I think he makes spectacular points about the secondary nature of the purported “culture of life” that Obama will bring about, and his blatant lack of respect for unborn life.
As Cardinal George’s letter indicated, the Catholic Church’s teaching on the intrinsic evil of abortion involves a first principle of justice that can be known by reason, that’s one of the building blocks of a just society, and that ought never be compromised—which is why, for example, Catholic legislators were morally obliged to oppose legal segregation (another practice once upheld by a Supreme Court decision that denied human beings the full protection of the laws). Questions of war and peace, social-welfare policy, environmental policy and economic policy, on the other hand, are matters of prudential judgment on which people who affirm the same principles of Catholic social doctrine can reasonably differ. The pro-life, pro-Obama Catholics are thus putting the full weigh of their moral argument on contingent prudential judgments that, by definition, cannot bear that weight.
While I do not appeal to the same sources of authority, I think the reasoning is still consistent and quite similar for evangelicals.
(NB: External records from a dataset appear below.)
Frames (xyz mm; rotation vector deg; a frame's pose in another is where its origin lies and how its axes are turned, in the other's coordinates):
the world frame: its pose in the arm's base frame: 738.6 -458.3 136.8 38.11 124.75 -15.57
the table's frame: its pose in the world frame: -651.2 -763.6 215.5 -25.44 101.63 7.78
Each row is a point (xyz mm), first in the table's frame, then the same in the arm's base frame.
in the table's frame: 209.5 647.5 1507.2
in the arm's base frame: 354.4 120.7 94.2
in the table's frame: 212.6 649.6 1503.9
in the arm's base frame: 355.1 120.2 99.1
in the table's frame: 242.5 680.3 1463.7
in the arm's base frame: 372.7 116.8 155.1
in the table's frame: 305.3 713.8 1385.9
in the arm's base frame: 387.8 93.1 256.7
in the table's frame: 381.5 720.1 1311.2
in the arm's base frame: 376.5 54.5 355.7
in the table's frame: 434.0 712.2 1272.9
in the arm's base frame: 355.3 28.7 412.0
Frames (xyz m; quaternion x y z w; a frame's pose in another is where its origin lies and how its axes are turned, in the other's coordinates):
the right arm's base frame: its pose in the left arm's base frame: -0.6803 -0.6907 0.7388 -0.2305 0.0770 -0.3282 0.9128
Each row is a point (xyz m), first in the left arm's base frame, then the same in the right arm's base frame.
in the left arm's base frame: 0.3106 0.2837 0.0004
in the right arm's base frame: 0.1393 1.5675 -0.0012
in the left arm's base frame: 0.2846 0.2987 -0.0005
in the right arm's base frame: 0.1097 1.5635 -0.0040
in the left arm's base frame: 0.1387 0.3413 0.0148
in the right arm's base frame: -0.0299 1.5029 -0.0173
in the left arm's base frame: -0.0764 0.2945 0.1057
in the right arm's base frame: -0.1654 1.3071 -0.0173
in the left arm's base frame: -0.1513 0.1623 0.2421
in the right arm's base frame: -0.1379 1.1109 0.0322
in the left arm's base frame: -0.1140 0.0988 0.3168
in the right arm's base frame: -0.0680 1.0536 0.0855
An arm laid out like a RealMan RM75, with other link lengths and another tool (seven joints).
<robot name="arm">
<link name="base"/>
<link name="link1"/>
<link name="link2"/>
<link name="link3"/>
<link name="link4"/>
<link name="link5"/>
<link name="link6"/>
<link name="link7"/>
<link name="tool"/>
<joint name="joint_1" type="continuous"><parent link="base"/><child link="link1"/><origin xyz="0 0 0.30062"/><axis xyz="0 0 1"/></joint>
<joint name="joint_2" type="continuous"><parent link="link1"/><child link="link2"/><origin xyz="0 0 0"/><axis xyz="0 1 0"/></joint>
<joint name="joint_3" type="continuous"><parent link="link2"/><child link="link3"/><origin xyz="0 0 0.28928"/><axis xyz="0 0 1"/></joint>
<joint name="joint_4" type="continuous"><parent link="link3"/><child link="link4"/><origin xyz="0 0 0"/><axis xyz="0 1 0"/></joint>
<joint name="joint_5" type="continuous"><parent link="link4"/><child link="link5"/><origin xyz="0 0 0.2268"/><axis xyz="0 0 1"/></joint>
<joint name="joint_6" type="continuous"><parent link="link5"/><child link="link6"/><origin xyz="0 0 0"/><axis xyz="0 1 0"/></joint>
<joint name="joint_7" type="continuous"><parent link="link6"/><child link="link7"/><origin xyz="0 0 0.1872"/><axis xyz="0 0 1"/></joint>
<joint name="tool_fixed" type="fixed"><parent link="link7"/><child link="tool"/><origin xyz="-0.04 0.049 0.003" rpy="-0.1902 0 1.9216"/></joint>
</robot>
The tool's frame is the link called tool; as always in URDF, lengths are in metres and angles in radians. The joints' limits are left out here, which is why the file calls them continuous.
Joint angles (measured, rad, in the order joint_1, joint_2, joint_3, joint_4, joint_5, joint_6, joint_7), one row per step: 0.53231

While it is good to encourage good stewardship of the environment, to give generously and graciously to those in need, to show them the redemptive power of the Gospel in word and deed, all those things are done to people who are ALIVE. Abortion, and opening up wider access to abortion, immediately precludes any possibility of the above. Scripture has designated government to protect persons, and punish evildoers, not allow the murder of the most defenseless and voiceless. Life is more fundamental than quality of life.
Any person who does not govern with that understanding will never have my vote.